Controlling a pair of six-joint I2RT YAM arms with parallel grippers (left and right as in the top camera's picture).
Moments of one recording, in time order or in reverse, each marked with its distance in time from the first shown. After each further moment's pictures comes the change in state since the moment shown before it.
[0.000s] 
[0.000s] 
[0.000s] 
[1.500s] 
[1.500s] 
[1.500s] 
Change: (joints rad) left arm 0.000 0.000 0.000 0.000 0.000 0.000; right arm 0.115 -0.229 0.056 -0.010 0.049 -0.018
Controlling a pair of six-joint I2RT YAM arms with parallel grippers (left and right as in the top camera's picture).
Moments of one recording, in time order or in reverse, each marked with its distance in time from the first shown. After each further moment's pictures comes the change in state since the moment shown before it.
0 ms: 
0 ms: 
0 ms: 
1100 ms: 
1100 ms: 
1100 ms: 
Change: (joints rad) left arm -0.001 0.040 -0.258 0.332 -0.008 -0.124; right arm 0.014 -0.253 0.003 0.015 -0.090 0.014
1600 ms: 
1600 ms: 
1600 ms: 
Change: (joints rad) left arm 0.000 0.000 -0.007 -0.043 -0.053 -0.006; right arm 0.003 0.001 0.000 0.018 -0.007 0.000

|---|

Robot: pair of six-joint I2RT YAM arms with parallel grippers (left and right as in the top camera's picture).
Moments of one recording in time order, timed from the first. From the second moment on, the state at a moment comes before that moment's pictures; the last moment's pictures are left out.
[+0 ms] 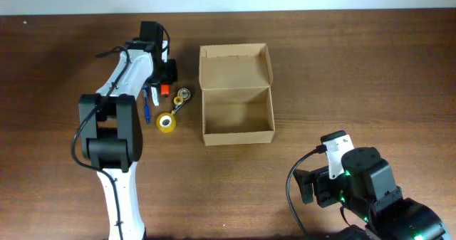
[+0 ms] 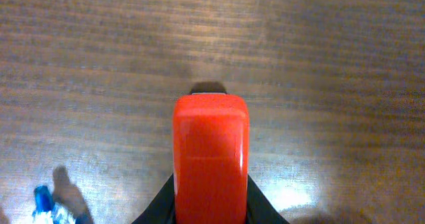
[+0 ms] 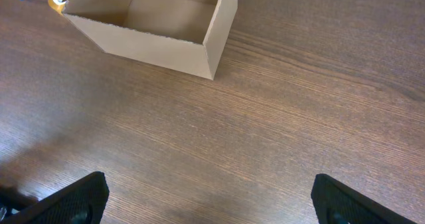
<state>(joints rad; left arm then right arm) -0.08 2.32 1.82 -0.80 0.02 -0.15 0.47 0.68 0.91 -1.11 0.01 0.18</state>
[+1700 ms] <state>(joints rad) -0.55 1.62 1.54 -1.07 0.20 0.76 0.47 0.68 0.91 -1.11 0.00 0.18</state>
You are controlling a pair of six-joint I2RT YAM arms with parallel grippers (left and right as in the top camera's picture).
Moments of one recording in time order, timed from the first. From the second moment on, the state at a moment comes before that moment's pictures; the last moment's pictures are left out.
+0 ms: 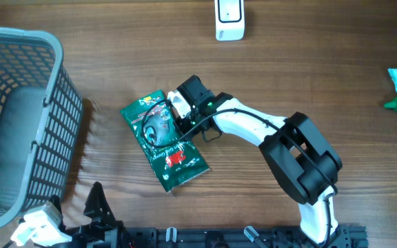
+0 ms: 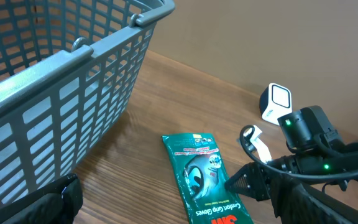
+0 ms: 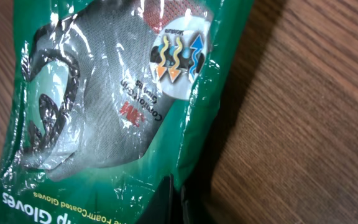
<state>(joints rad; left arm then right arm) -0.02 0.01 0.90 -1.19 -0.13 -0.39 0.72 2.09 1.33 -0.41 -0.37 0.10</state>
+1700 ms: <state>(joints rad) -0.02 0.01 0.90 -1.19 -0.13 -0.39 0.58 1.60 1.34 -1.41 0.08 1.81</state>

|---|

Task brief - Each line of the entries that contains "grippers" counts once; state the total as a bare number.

Completed task - 4